A SELF EFFICIENT CHILD

           I believed that our childhood ends whenever you have to buy your own Jell-o.
                  Being a child is tough anywhere in the world, but specially in any latino countries, and mine was not an exception even today, whenever I tell this story, some people (specially woman) feel like they have to, or do cry. 
                 For this I have to go a little bit back in time, (just a little) to when I was 7 years old, at that age I was in second grade in the "Lidice" Elementary school and I was being raised by a single parent, my Father (Superman to me) whom always (whenever I was asking him for some money) told me "you have to learn how to work to earn your own money" or "the golondrinas will not going to feed you" and at the time when I was asking him to go with me somewhere, because it was to late, or to dark, or to far, he used to tell me "You have to learn how to do things on your own, not always I'm going to be with you" and I remember coming back to him with "of course you will always going to be here with me" unfortunately for me (as for everybody) time would teach me a lesson in that remark. 

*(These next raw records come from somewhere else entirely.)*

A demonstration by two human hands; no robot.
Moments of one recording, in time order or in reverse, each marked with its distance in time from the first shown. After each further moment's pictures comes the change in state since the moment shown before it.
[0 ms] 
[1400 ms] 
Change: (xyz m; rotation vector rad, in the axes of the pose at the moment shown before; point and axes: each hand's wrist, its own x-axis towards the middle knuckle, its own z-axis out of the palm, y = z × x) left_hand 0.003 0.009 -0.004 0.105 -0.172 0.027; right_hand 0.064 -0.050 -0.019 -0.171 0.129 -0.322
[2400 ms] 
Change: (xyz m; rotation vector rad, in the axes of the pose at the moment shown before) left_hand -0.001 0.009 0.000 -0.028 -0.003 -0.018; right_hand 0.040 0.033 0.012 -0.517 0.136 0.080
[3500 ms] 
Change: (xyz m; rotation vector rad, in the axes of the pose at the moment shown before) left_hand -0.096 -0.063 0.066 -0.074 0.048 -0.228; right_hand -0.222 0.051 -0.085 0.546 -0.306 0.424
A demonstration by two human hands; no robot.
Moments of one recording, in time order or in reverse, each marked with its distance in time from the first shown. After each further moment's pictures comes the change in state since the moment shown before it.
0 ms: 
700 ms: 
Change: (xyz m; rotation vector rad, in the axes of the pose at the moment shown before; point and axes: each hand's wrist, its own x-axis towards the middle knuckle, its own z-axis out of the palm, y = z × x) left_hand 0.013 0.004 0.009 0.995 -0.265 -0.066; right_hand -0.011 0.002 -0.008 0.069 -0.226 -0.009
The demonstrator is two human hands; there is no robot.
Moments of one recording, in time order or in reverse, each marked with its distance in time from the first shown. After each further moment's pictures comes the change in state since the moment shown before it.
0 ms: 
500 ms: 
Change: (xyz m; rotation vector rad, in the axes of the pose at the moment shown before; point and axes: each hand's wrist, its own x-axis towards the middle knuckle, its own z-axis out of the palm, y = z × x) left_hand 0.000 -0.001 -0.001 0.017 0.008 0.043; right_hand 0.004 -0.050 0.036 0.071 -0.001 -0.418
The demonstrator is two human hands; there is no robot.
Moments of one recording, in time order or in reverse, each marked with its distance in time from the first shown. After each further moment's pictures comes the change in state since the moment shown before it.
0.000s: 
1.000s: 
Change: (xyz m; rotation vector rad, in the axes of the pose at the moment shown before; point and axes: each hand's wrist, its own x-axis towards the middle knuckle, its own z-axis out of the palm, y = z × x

                     I remember been very specific on whatever I wanted,  and whatever it was I was getting it, even if I had to work for it, and this has to do with me liking jell-o a lot, to the point that when my dad stopped giving me money to buy it, I went to the store, shop, or whatever it was, (I didn't care, I just wanted to make some money to buy my own jell-o) and I told the owner that I wanted to sell jell-o for him, and I have no idea why he'd agreed and there I was, with a big tray with at least 15 jel-lo pieces, (including some of my favorites) and that would take me a couple of hours to sell them, and later on there I was me a happy kid, eating my favorite jell-o that I bought with my very own earned money.
              Earning money to buy my own jello was not always easy, for example one day in an effort to sell all of my merchandise, as innocently as it may have seemed to me, I tripped and fell and logically my jello pieces(about 8) were all over the ground, but knowing that I could not lose that many pieces, I picked them up, washed the dirt off of them put them back in the tray and sold them all!.  
          Needless to say that some (if not all) people complained about it, saying that they felt like if dirt were on them, and I just said, "really? that's weird!, I don't know why, nobody had said nothing to me before" after that, I never bought jell-o from any of the kids on the street, Jell-o has fallen off from my new priority list, I still love jell-o, specially the cherry flavor, I guess is not because I'm not a child any longer, but because is not as exciting as it used to be.
                  I'll come back to all of you with more (no, no more jell-o stories), meanwhile stay safe, eat your vegetables, and you'll read me later alligator. over n' out.